• [What you have to do]: Copy out the data word for word, without any of its pictures.

--- Records for this exercise ---

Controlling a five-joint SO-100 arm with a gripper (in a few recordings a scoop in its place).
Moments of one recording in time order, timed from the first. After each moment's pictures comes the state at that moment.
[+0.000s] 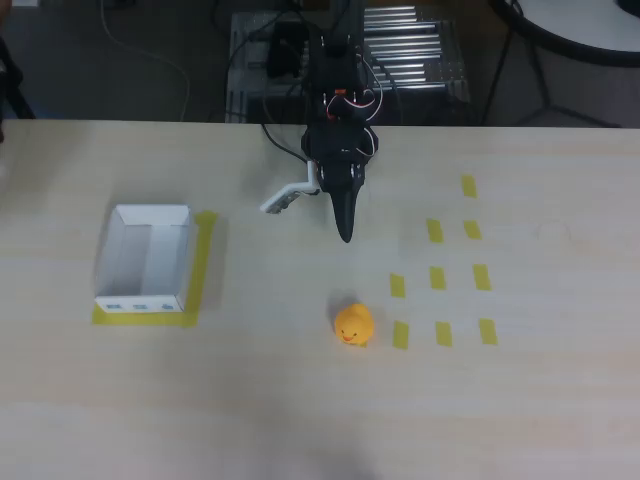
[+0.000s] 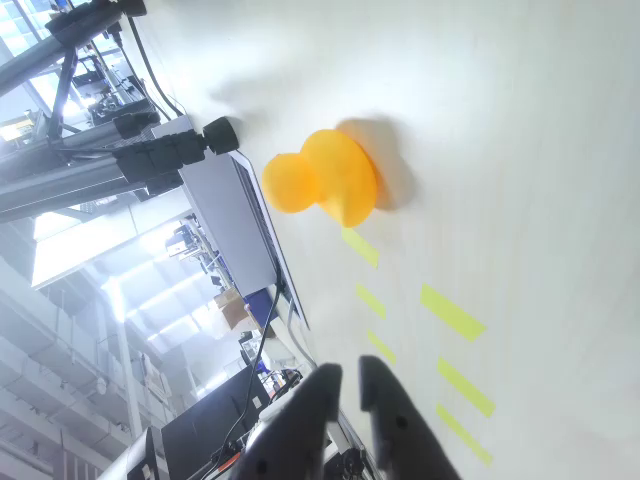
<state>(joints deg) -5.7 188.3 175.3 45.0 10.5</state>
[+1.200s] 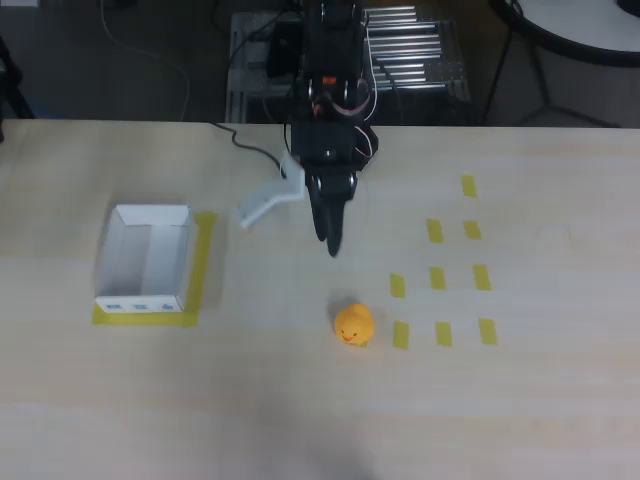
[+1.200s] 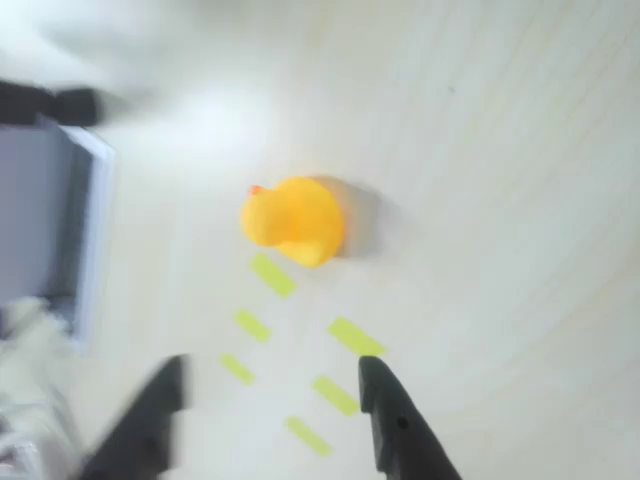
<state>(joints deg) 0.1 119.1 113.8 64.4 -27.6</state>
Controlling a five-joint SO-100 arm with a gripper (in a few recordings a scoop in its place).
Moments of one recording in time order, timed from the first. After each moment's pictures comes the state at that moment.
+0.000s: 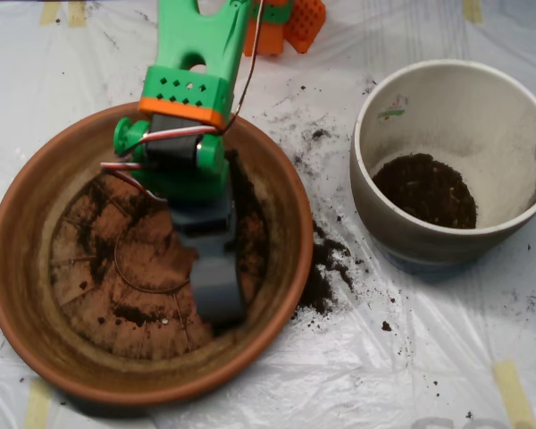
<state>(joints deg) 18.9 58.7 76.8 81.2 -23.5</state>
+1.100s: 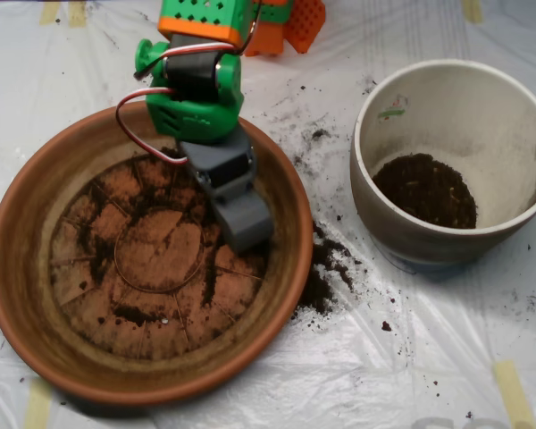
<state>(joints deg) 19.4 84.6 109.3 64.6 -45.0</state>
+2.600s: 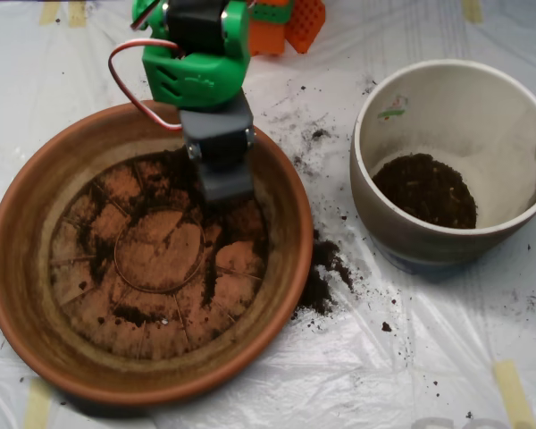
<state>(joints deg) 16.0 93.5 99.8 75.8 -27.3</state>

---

• [Solved problem]:
Controlling a five-joint SO-100 arm with a gripper (in a few recordings a scoop in its place).
Moments of one recording in time order, timed from the first. After each moment's pictures comes the state at that moment.
[+0.000s] 
[+0.000s] 
<state>(joints deg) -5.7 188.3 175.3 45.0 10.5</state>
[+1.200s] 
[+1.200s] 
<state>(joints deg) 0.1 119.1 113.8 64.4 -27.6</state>
Controlling a five-joint SO-100 arm with a gripper (in a few recordings a scoop in its place).
Moments of one recording in time order, timed from the first. After each moment's pictures comes the state at that moment.
+0.000s: 
<state>(joints deg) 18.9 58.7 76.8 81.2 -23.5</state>
+1.100s: 
<state>(joints deg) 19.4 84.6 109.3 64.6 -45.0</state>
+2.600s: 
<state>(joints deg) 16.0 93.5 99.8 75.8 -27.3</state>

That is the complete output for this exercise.